# Devils Lake Report 6/1



## nodakoutdoors.com (Feb 27, 2002)

Fished the past 24 hours on the lake. Slept for 3 hours in the truck and was one of the first one's out this morning. Not a breath of wind, and the lake was glass. Quite a mayfly hatch last night and the fish shut down when they started to get thick. Picked up some nice eyes in the late afternoon and evening. Only picked up fish on artificials, and worked the trees and rocks. Here's the first fish of the day for me (released), and the bottom is one of the fish that jighead caught after sundown.


----------



## duxnbux (Feb 25, 2002)

Nice lookin' eyes boys, great to see that you guys got into 'em.


----------



## Maverick (Mar 4, 2002)

It wasn't to bad out there! I got to bet the official netter for the weekend, and let me tell you I am batting 100. Its all in the wrists! Anyways sleeping next to Chris was the best part of the whole weekend. Not in a truck though! Especially after a night of beers and some beef jerky made for a great aroma?? uke: All in all, a good trip!!

Mav...


----------



## nodakoutdoors.com (Feb 27, 2002)

Hey ChrisP I noticed you got into some eyes. Nice work man!!


----------



## ChrisP (Jun 18, 2002)

I spent too much time trying to make the pic look better so I didn't post a full report.

Fished June 2nd and had pretty good luck.
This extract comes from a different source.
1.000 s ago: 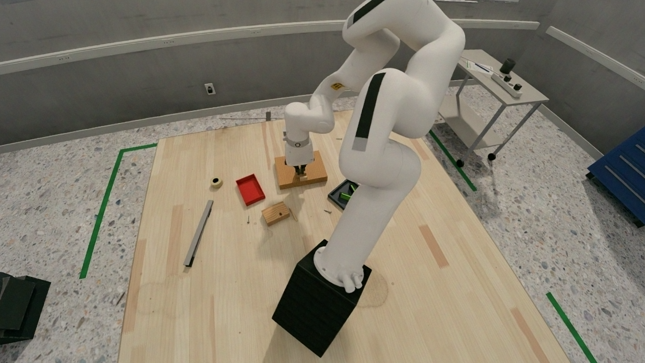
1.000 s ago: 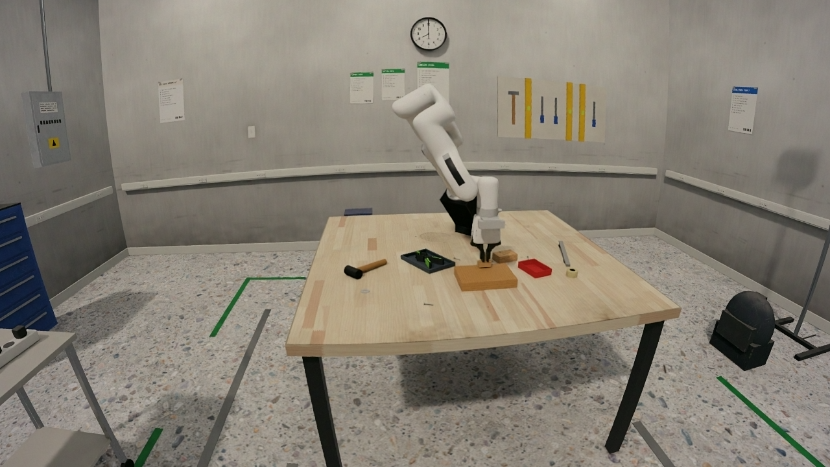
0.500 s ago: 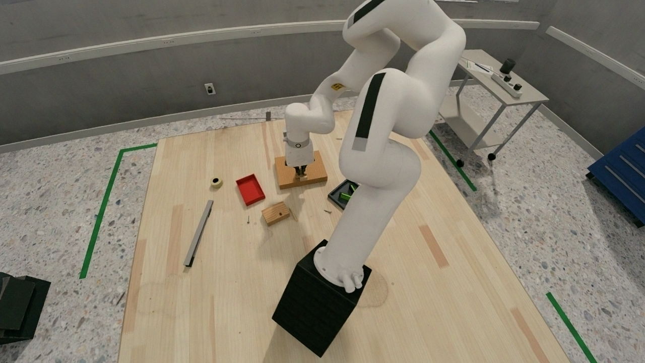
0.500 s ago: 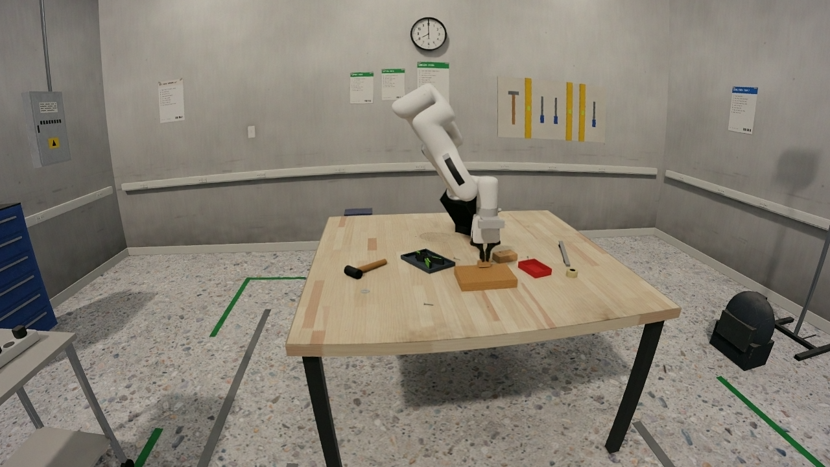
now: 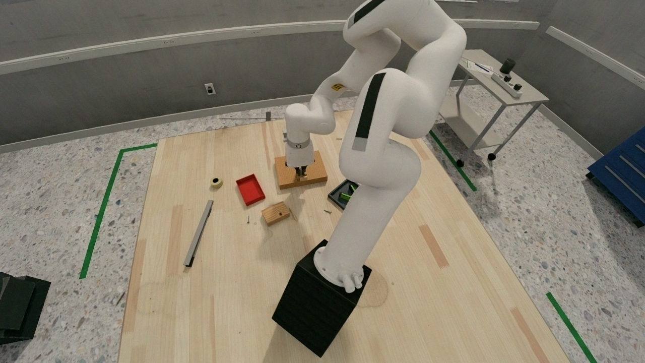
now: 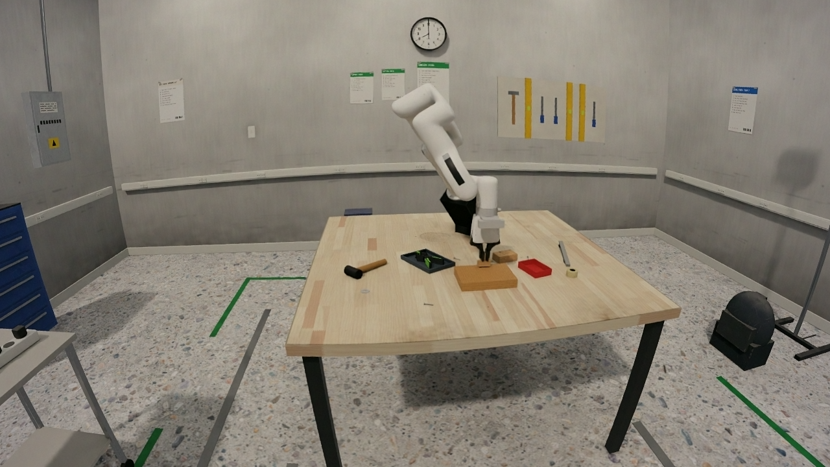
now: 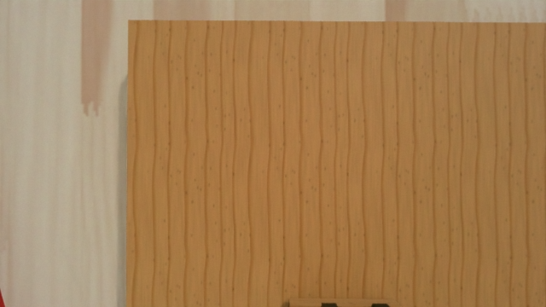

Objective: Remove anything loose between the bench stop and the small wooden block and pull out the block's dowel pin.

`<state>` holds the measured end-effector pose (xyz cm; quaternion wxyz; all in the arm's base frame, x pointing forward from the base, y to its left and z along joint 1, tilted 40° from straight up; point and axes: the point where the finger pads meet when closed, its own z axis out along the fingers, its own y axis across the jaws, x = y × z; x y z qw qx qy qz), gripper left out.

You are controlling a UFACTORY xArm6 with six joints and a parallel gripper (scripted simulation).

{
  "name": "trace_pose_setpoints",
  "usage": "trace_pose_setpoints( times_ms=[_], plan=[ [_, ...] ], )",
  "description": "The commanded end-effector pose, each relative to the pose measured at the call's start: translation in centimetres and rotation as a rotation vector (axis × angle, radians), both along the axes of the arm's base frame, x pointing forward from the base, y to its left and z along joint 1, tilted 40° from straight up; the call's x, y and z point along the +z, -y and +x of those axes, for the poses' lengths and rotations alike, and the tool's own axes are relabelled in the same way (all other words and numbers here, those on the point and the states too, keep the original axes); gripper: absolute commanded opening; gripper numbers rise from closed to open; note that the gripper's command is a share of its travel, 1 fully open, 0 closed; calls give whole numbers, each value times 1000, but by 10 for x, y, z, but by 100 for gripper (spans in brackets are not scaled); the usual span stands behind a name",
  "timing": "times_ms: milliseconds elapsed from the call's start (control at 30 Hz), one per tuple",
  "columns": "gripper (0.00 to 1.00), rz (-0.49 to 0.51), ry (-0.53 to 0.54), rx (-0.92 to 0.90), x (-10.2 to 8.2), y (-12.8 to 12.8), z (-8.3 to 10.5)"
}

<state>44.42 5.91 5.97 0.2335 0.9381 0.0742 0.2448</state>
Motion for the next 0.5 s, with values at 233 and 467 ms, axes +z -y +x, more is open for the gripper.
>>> trace_pose_setpoints(
  times_ms=[233,467],
  plan=[
    [0,-2,-1,6,0,0,-1],
    [0,-3,-2,8,0,0,-2]
  ],
)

Many northern pike (didn't count) and 5 eyes (5lb, 5lb, 4lb, 2lb, 2lb) released to big ones and kept the eaters. :beer: All fish were caught on #5 shiner shad rap, pitching into timber in 2-12 feet of water. Seems like the eyes have really turned on because we caught fish in 2 of three locations. Water temps in upper 50's and low 60's, much warmer than I have seen all year, and this really seemed to have made a difference in the bite.
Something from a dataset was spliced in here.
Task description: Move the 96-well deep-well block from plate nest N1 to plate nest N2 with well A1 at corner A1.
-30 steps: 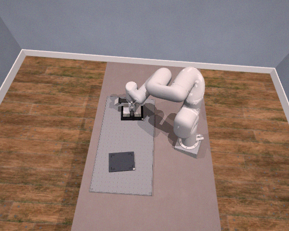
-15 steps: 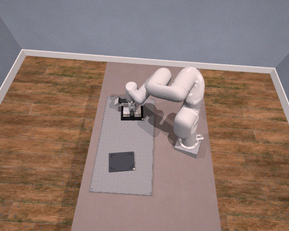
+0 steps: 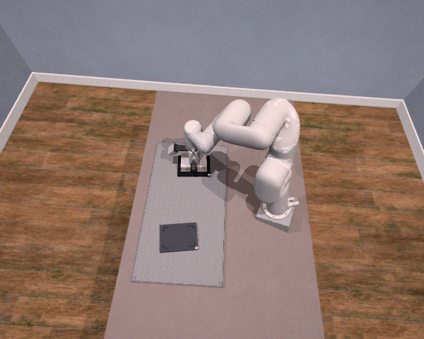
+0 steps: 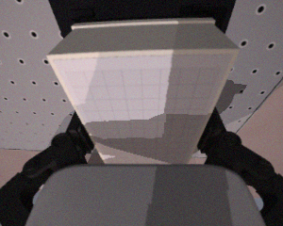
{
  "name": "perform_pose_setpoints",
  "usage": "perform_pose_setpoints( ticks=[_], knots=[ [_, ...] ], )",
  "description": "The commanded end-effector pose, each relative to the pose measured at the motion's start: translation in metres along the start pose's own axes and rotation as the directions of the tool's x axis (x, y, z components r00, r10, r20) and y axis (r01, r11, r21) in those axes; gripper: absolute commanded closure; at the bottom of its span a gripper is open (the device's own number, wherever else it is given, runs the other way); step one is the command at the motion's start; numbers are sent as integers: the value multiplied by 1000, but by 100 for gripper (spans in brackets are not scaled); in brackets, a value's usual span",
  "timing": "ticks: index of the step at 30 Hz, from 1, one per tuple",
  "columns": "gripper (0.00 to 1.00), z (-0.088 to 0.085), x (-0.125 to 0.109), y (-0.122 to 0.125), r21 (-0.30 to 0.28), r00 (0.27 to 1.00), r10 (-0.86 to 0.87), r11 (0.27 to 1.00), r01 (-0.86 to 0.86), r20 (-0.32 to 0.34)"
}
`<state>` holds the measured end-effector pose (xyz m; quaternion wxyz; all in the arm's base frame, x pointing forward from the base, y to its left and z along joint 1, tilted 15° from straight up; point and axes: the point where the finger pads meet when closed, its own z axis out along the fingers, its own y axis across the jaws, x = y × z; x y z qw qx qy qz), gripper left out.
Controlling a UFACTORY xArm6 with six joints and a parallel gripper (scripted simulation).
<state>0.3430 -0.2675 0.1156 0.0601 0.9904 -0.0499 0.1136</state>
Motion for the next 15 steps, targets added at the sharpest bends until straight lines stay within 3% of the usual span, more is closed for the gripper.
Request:
perform_pose_setpoints(
  ticks=[1, 15],
  knots=[
    [100, -1, 1, 1, -2, 1000, 0, 1000, 0, -3],
    [100, 1, 1, 1, -2, 1000, 0, 1000, 0, -3]
  ],
)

Can't wait for my next trip, hopefully early next week!


----------



## nodakoutdoors.com (Feb 27, 2002)

ChrisP said:


> All fish were caught on #5 shiner shad raps


hehe...you're a lot like me and love our whites,blues and silvers. Must be the MN fishing in both of us, but as you show - you can catch them on DL with more than fire tiger. :thumb:


----------